- **Task**
Restate all data exactly. No images.
-------- Material provided
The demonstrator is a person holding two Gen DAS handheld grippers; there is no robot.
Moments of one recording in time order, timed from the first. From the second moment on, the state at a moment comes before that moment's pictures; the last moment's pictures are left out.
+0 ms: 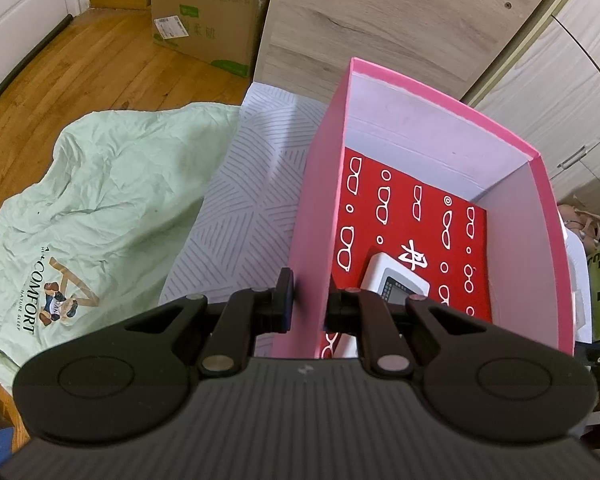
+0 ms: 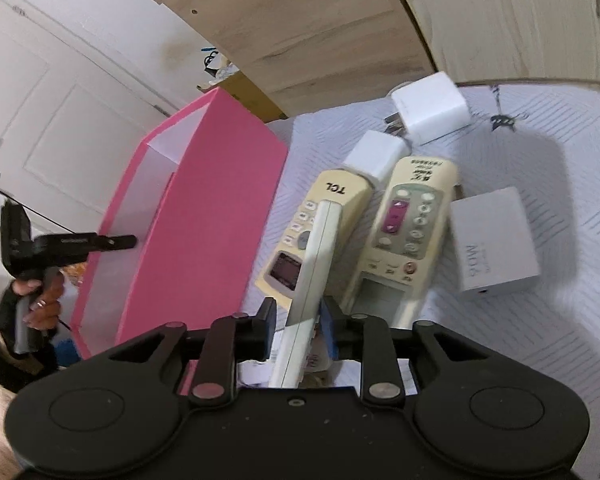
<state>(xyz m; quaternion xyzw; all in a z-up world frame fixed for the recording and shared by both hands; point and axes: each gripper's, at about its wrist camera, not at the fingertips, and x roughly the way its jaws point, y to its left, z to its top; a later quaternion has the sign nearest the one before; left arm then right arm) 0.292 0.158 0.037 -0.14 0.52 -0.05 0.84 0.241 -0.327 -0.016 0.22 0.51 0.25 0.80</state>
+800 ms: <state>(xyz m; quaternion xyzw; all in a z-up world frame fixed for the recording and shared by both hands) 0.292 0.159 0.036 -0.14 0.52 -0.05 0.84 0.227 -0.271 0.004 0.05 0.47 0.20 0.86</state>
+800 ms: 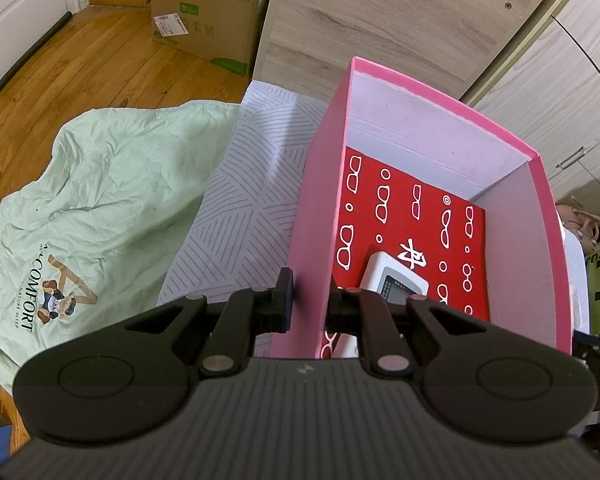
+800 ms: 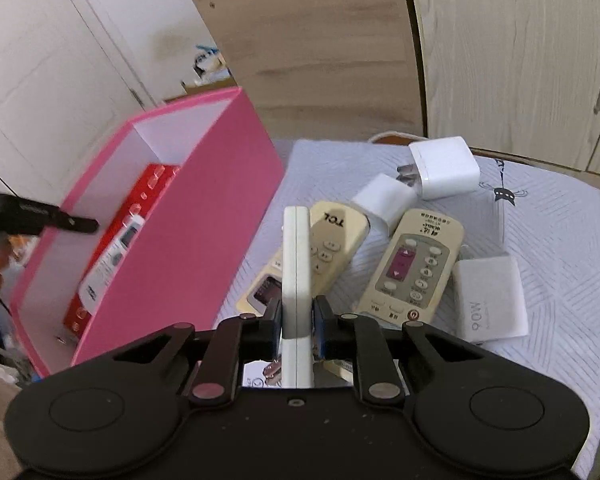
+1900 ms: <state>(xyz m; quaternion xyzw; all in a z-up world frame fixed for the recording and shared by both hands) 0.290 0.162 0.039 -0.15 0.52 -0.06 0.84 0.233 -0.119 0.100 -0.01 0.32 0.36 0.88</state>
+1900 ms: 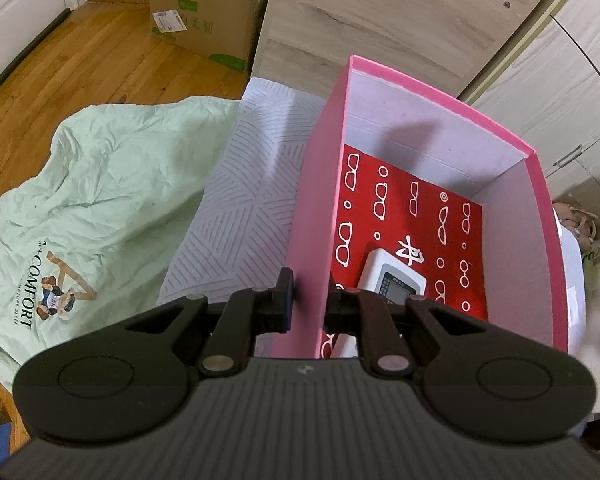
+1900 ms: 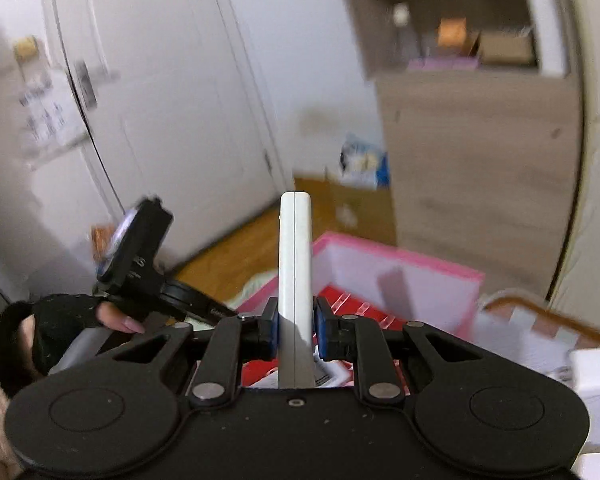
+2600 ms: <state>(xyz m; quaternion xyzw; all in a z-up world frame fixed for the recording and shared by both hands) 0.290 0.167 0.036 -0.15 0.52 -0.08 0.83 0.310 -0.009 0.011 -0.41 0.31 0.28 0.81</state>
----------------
- **Exercise answer**
The demonstrator is a person holding two Gen DAS handheld grippers; there is no robot.
Moments of one recording in time order, timed from the first. From the second moment on, the state at a moment comes before that moment's pictures; the last moment's pictures are left out.
+0 ms: 
+0 ms: 
<state>(xyz m; quaternion xyzw; all in a z-up world frame fixed for the recording and shared by both hands; point and axes: each gripper's, at about its wrist camera, not at the fingertips, and x roughly the way its jaws point, y to its left, z to its top; a later quaternion has the sign nearest the one before; left arm then right arm) 0.292 0.158 0.037 -0.14 0.52 -0.05 0.84 0.241 -0.327 -0.016 0.22 0.51 0.25 0.80</state>
+800 ms: <state>(xyz m; quaternion xyzw; all in a z-up world frame fixed for the recording and shared by both hands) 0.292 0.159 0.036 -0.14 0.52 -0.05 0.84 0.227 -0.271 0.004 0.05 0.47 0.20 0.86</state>
+800 ms: 
+800 ms: 
+1900 ms: <state>(xyz m; quaternion xyzw; all in a z-up world frame fixed for the recording and shared by both hands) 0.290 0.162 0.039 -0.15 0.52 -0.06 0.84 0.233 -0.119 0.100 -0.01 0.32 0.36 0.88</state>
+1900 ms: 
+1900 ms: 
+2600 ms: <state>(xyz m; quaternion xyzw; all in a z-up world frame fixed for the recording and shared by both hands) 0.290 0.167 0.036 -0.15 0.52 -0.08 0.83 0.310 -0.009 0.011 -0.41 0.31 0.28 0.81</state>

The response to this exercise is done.